Is there any special trickery I can use to optimize this? Anything with unrolling for example.

(PS: using floats instead of doubles would also suit me fine, but so far I noticed it's faster with doubles)
05-13-2009
brewbuck

I haven't had good experiences with MSVC's auto-SIMD. I would expect SIMD would make this quite a bit faster, but you might be stuck coding it yourself using SSE intrinsics.

Care to tell what sort of project this is a part of?

EDIT: If it's for work, and you might be able to drop some cash on it, Intel's IPP library kicks ass.
05-13-2009
phantomotap

O_o

cache miss?

Depending on exactly what you are up to you may get a performance boost by processing the various vectors--interleaving the data maybe--to be a little more friendly to the processor.

Soma
05-13-2009
iMalc

To get SIMD optimisations to kick in I've read that you need to write code more like this:

Code:

double total[4] = {}; for (int i=0; i<32;) { total[0] += vec1[i] * vec2[i]; ++i; // vector inproduct total[1] += vec1[i] * vec2[i]; ++i; // vector inproduct total[2] += vec1[i] * vec2[i]; ++i; // vector inproduct total[3] += vec1[i] * vec2[i]; ++i; // vector inproduct } total[0] += total[1] + total[2] + total[3] + source[j];

Might not be exactly right, but you get the idea.
There is an example somewhere on Microsoft's website of this.
05-14-2009
Phuzzillogic

Just realized it's commonly called DOTproduct, not inproduct, sorry for the confusion :)

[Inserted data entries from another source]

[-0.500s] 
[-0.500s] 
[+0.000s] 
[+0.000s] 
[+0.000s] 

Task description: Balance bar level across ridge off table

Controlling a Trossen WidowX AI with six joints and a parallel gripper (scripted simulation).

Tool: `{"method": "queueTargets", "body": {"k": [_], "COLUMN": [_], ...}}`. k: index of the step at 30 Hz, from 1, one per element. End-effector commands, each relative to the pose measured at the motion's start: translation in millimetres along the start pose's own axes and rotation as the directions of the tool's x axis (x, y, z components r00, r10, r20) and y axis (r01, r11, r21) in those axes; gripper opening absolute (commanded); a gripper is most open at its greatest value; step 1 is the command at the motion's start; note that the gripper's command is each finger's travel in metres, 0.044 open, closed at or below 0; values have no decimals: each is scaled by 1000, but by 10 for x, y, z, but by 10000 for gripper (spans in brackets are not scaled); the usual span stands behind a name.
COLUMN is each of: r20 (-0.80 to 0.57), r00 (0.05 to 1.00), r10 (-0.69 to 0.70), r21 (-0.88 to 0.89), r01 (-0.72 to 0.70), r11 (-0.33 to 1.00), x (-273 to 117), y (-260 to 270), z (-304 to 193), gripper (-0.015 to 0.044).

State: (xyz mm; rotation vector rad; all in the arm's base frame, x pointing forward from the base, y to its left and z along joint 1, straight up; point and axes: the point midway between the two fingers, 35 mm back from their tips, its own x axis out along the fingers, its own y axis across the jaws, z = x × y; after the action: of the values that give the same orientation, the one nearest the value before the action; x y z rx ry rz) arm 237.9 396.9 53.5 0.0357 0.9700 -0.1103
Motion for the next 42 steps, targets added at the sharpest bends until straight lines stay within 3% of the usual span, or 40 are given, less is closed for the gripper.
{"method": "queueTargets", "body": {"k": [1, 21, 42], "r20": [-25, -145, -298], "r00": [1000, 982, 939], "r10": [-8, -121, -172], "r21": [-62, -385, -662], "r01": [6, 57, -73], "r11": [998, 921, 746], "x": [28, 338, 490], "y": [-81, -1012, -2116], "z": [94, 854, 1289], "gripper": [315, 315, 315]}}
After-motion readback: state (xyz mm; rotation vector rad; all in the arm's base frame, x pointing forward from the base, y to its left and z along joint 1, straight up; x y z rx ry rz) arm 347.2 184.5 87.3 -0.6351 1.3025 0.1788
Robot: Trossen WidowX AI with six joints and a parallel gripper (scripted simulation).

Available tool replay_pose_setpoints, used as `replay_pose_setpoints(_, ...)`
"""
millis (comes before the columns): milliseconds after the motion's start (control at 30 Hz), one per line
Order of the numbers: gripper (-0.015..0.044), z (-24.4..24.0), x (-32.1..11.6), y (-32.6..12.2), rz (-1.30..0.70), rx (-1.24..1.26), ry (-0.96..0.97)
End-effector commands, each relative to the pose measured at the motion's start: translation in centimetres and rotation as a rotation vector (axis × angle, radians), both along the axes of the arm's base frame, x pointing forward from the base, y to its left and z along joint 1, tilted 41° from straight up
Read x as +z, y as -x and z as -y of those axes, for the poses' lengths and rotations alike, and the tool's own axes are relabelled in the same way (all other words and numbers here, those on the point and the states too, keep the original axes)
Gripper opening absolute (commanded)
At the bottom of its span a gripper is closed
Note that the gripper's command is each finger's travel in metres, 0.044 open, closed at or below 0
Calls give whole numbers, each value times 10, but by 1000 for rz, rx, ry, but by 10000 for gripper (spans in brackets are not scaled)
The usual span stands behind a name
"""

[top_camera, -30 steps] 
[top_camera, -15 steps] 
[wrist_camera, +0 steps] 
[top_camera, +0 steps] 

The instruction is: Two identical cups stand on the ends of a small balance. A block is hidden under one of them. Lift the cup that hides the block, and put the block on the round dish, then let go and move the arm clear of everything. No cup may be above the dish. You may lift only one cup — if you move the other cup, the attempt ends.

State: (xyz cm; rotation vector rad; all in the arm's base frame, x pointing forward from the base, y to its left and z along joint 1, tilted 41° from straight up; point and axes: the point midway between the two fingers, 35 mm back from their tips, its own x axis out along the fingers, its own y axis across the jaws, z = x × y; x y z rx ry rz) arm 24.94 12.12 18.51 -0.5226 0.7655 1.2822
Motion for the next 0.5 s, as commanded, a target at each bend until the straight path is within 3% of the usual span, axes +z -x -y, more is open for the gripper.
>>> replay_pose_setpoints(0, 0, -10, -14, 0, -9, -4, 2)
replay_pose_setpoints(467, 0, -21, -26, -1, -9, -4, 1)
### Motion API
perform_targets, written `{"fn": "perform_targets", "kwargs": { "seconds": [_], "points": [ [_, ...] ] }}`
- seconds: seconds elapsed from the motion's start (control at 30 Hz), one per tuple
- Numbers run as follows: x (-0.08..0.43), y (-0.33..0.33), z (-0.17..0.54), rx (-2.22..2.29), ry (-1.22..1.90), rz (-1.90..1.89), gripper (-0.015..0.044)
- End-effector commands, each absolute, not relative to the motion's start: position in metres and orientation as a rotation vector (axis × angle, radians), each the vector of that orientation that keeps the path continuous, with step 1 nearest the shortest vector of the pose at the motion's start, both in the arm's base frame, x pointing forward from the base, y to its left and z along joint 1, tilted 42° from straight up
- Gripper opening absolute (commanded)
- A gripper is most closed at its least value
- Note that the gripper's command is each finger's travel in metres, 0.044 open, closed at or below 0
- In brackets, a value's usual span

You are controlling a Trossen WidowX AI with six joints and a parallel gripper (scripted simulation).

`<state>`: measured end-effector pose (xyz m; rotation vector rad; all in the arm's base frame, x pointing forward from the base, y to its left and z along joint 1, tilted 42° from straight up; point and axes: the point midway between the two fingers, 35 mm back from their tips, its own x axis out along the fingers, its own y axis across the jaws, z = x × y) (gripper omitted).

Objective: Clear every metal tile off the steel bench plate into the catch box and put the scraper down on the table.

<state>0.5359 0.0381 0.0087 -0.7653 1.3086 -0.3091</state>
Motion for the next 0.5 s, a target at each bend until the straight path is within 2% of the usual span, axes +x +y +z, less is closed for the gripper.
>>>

I'm using all this to pull out some statistics from large amounts of data (typically structured in matrix/vectors). I'm mainly experimenting now and I'll need to repeat these calculations on quite some datasets overnight.

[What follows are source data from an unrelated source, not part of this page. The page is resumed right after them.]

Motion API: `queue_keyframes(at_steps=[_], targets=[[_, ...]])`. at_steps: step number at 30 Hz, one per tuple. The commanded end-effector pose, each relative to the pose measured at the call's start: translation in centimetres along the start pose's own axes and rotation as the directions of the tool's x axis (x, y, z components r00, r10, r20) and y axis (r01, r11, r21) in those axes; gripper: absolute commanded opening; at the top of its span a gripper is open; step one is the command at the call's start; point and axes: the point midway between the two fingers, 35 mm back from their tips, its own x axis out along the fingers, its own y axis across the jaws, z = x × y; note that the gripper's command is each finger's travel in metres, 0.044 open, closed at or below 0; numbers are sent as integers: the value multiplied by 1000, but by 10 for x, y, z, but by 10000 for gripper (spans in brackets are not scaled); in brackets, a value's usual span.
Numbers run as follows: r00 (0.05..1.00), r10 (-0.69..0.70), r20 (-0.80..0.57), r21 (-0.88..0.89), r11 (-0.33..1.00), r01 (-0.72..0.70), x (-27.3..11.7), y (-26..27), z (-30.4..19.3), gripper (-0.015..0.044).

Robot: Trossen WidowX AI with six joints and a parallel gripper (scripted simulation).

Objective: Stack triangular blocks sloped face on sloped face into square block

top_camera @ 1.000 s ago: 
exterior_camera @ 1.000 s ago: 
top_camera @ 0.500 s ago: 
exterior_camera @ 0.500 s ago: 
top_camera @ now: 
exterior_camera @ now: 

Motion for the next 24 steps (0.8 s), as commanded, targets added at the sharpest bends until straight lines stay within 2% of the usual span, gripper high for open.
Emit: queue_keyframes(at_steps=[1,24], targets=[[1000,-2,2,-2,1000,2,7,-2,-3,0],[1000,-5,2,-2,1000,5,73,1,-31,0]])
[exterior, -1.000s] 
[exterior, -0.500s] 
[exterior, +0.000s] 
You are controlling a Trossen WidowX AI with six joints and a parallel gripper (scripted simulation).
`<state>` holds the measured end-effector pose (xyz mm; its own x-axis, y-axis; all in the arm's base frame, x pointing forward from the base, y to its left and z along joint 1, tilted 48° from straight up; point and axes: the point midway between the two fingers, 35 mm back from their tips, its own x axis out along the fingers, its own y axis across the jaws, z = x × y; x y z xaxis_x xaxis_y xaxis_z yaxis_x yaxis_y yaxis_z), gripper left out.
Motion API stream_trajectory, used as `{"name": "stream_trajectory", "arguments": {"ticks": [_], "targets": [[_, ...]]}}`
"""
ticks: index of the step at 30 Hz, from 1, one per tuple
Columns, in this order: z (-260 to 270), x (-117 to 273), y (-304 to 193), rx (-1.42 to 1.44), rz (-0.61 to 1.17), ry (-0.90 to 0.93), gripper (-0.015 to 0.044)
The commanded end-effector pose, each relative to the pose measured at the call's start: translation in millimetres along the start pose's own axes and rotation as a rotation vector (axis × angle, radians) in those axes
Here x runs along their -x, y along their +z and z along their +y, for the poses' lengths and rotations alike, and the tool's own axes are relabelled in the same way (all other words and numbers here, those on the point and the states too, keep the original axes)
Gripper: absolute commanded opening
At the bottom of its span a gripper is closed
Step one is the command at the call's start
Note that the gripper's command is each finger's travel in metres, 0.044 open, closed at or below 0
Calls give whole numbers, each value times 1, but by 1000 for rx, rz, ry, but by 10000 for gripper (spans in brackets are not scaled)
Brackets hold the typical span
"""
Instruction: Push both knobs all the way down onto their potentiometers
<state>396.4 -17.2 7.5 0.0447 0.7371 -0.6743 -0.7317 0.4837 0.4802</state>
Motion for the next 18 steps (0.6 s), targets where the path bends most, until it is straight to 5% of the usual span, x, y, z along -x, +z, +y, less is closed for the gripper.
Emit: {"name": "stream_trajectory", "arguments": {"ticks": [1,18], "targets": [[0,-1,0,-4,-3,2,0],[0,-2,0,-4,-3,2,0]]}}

I will look into the unroll/split method and Intel IPP lib. I assume the IPP lib doesn't come with source code? Dunno how flexible that lib is, but I've read that IPP especially performs well on large vectors (much larger than 32) and I do have quite a lot of these vectors but I need that logistics thing (1/exp) after every 32. So guess I'd need some modifications.
05-14-2009
JVene

I've had good luck with inline assembler for SSEn, but then I've only done that for non-portable work, and usually in VC++ - though lately I've had to work this in ARM VFP inline under GCC 4, which isn't as 'friendly' to inline assembler techniques IMO.

I too haven't quite found the 'trick' to reliable SSEn optimization from C/C++ code with any VC compiler settings, and perhaps the only really good way other than inline assembler is the intrinsic function API (I'm not a particular customer candidate for Intel IPP myself).

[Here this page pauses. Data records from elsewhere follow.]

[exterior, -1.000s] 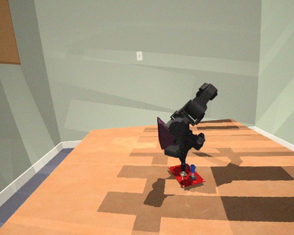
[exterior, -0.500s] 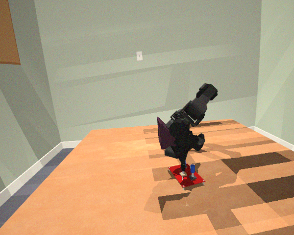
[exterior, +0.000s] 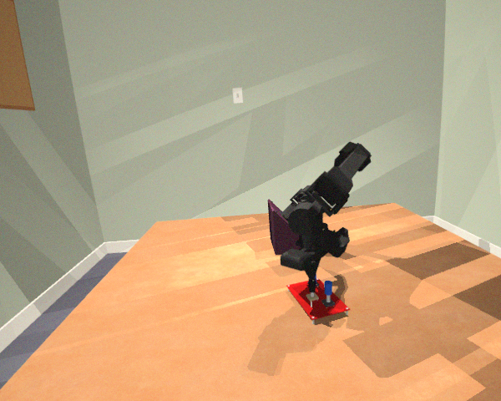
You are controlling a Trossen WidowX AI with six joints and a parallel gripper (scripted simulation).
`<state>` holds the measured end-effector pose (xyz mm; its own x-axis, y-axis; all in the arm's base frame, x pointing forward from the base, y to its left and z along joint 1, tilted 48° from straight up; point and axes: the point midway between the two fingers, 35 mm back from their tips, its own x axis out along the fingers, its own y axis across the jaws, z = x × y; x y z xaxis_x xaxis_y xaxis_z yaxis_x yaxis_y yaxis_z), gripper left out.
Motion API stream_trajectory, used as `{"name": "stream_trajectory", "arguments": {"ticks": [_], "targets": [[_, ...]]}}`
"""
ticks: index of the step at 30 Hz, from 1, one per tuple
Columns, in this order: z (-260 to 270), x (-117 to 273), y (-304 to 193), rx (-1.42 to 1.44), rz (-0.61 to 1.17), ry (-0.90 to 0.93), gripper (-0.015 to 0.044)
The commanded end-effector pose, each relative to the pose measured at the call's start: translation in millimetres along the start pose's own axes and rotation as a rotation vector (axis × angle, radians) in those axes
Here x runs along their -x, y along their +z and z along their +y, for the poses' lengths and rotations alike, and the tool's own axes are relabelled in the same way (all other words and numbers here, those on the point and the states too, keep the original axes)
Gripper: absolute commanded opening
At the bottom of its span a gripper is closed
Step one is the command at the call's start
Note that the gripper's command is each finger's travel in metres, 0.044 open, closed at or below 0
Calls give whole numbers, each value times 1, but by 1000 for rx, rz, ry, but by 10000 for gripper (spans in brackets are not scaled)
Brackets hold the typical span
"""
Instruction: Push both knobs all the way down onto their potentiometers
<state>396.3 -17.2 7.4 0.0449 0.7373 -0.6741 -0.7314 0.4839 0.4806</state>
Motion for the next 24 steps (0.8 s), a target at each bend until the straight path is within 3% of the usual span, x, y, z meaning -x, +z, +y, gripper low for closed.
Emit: {"name": "stream_trajectory", "arguments": {"ticks": [1,24], "targets": [[0,-2,0,-4,-2,2,0],[0,-4,0,-4,-3,2,0]]}}
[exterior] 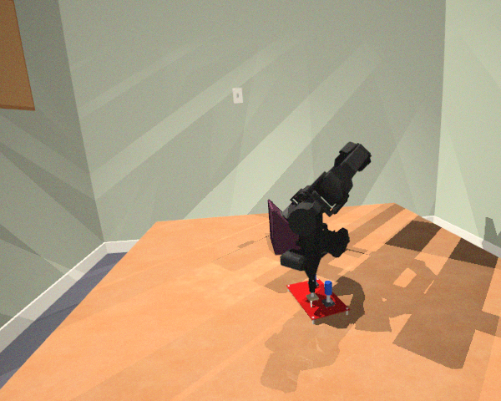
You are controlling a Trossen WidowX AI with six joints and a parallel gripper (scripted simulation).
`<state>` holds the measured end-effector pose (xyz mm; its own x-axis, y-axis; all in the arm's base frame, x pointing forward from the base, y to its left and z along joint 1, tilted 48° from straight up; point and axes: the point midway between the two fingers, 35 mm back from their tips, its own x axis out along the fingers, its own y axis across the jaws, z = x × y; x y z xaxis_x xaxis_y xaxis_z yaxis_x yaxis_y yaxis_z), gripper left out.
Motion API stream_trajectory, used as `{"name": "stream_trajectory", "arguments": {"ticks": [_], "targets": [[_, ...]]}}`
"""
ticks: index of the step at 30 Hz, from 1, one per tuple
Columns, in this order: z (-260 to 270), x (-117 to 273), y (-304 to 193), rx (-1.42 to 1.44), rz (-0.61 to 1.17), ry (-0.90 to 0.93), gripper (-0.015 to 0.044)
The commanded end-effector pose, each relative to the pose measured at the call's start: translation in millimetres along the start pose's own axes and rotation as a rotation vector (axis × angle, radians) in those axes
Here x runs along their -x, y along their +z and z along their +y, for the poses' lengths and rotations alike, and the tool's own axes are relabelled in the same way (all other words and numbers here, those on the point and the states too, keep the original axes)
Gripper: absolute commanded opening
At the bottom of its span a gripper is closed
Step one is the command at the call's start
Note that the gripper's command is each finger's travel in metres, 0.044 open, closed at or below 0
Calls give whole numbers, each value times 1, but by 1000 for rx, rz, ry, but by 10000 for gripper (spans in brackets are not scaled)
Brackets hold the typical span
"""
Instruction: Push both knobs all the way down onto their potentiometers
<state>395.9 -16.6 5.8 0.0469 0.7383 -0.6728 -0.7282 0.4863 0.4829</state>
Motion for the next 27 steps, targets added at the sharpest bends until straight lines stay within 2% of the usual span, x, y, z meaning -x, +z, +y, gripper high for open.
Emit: {"name": "stream_trajectory", "arguments": {"ticks": [1,27], "targets": [[1,-3,1,1,0,2,0],[1,-7,1,1,0,2,0]]}}
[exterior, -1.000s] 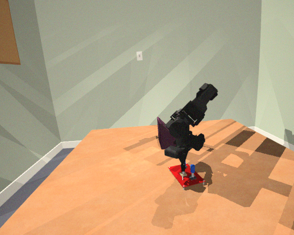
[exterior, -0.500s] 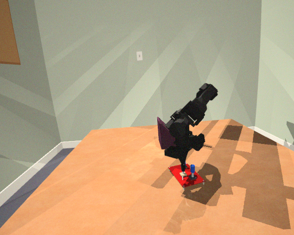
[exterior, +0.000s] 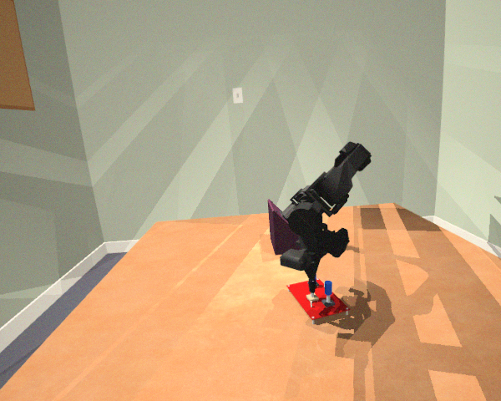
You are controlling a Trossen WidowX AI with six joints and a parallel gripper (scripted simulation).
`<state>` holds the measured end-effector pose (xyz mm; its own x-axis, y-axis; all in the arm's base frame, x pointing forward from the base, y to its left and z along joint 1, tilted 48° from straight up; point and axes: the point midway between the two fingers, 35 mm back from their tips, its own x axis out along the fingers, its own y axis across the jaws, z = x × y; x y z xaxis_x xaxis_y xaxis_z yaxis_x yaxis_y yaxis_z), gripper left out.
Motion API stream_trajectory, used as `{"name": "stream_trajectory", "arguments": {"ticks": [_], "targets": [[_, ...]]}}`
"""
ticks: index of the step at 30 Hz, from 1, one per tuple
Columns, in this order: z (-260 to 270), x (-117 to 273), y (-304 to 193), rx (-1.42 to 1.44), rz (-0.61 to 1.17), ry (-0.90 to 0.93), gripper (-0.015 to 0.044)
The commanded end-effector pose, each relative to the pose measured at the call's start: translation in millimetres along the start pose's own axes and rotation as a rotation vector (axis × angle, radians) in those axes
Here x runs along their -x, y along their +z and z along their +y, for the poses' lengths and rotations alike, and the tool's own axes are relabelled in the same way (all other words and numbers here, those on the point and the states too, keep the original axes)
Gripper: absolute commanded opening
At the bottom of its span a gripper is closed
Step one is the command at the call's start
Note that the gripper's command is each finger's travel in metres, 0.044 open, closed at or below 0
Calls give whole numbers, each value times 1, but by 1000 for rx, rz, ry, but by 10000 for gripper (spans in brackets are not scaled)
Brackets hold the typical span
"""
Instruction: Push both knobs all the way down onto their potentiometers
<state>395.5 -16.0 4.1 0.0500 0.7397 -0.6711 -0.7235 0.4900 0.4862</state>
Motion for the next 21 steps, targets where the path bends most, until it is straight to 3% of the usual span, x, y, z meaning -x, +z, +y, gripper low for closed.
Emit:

I can say this, however: If you chose inline assembler as the implementation to a Vector/Matrix/Quaternion class - the results are definately worth it!
05-14-2009
Salem

> In fact with SSE2 it even became slower
Did you take note of the alignment requirements for the input data?

Code:

for (int i=0; i<32; i += 4) { total[0] += vec1[i] * vec2[i]; total[1] += vec1[i+1] * vec2[i+1]; total[2] += vec1[i+2] * vec2[i+2]; total[3] += vec1[i+3] * vec2[i+3]; }

Making use of displacement addressing modes
Art of Assembly: Chapter Four-2
and saving 3 R-M-W cycles on the index variable.